- _Your instructions_
Return verbatim every line from the first line of the data below to the line that contains "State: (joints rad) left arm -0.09", inclusive, and no further.

(Extracted records)
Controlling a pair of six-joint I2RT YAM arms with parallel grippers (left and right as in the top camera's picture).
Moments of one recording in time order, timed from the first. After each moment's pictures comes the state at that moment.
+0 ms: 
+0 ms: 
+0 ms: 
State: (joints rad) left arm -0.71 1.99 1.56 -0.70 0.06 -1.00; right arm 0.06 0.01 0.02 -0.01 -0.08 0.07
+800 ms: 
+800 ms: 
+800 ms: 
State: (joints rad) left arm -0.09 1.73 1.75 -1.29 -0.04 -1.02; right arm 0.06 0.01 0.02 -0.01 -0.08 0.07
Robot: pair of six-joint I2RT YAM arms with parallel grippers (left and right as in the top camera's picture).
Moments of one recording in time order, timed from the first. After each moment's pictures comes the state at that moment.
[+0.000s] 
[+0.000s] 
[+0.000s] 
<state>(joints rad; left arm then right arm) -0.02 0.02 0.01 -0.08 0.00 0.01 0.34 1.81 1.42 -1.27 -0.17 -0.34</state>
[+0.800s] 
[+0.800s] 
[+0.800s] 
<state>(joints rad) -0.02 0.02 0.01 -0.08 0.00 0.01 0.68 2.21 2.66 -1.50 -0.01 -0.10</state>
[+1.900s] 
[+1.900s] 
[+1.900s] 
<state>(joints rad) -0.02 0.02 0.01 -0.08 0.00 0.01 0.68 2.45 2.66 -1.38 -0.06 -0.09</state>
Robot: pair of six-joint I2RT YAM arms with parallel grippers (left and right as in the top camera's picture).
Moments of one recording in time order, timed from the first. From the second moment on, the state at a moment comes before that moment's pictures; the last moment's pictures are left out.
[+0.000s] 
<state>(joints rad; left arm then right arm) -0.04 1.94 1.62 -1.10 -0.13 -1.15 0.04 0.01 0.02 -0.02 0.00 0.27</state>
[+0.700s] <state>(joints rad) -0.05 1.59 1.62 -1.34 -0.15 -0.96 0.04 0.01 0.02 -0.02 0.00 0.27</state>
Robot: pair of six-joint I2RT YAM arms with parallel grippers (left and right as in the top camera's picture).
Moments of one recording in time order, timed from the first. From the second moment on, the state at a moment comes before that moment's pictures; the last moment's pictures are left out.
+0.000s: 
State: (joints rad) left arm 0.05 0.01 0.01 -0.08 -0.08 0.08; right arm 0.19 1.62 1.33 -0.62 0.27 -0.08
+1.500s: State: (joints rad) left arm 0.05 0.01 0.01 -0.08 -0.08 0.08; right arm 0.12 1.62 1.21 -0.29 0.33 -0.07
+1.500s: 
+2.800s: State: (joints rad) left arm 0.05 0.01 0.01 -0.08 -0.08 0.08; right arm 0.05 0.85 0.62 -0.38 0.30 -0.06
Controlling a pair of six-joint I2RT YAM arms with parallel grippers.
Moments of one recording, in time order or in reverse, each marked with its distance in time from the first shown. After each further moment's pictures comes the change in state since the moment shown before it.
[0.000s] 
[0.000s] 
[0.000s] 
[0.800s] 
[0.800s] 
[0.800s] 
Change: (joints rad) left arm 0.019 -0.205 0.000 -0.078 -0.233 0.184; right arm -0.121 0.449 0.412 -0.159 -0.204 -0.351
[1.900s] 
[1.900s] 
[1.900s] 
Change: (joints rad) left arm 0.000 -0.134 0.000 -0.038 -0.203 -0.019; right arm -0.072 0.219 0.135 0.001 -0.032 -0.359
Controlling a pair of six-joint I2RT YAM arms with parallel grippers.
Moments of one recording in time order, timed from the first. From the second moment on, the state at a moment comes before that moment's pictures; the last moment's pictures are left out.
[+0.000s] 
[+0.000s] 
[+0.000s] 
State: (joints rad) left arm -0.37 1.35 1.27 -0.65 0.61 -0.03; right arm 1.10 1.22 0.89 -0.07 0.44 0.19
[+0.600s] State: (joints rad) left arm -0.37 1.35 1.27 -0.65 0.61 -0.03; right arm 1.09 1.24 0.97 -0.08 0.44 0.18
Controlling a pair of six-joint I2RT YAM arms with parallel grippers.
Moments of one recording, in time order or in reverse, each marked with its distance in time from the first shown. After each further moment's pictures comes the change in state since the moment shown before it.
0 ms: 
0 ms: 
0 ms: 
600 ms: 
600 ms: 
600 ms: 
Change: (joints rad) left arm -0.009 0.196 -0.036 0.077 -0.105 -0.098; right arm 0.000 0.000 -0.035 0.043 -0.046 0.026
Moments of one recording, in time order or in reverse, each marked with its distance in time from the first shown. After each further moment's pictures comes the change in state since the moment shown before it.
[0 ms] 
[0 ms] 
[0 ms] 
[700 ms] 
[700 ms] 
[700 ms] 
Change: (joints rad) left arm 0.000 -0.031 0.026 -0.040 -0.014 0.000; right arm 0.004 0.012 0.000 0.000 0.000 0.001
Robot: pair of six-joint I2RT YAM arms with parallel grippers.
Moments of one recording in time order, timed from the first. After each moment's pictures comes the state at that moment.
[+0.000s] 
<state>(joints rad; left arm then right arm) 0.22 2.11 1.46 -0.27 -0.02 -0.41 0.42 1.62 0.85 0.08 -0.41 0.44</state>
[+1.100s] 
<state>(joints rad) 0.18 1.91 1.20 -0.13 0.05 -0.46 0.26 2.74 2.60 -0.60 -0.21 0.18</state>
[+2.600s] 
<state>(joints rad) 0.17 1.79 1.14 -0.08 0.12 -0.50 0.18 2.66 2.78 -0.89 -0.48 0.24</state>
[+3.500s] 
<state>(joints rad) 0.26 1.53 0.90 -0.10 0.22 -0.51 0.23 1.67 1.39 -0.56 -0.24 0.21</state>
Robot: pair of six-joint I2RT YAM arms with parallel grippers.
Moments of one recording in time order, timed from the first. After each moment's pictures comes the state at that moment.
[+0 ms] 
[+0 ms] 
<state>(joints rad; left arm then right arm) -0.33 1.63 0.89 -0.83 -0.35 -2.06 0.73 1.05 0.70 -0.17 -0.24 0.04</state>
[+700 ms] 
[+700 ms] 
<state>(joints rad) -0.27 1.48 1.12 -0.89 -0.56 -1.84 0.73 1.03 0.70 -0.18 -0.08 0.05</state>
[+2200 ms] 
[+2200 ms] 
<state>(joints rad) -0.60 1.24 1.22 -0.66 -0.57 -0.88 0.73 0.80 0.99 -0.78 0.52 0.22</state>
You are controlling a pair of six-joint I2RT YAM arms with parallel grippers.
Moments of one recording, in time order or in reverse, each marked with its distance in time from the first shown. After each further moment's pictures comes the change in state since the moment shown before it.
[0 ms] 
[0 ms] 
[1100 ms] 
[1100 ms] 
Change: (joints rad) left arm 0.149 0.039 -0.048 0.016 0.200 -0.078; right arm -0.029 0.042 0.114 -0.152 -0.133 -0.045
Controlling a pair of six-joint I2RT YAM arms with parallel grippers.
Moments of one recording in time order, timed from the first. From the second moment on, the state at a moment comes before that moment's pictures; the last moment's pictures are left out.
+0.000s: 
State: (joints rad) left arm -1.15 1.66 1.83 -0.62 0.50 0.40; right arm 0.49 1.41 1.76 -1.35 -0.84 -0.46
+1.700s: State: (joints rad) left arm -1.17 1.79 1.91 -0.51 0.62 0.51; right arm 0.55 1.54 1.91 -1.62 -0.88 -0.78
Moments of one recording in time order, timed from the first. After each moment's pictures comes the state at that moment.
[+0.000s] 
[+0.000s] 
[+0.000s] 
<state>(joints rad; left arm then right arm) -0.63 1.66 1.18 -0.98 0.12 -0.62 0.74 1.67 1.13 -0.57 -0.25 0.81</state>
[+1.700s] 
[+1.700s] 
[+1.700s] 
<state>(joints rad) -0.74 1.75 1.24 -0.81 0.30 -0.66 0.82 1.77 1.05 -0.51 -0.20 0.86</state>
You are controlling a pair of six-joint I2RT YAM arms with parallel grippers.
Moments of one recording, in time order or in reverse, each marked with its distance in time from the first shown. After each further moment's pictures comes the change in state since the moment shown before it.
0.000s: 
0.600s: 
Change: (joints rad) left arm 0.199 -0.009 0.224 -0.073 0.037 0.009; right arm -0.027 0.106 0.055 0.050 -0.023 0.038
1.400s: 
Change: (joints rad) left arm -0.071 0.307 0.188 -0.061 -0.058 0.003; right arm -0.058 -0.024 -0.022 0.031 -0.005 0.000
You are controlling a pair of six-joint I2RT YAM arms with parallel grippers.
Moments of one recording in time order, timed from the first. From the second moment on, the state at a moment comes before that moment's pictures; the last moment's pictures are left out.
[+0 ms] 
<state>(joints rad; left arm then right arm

- _The completed task_
Controlling a pair of six-joint I2RT YAM arms with parallel grippers (left and right as in the top camera's picture).
Moments of one recording in time order, timed from the first. After each moment's pictures comes the state at that moment.
+0 ms: 
+0 ms: 
+0 ms: 
State: (joints rad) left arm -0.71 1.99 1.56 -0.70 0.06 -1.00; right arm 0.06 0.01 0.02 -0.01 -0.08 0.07
+800 ms: 
+800 ms: 
+800 ms: 
State: (joints rad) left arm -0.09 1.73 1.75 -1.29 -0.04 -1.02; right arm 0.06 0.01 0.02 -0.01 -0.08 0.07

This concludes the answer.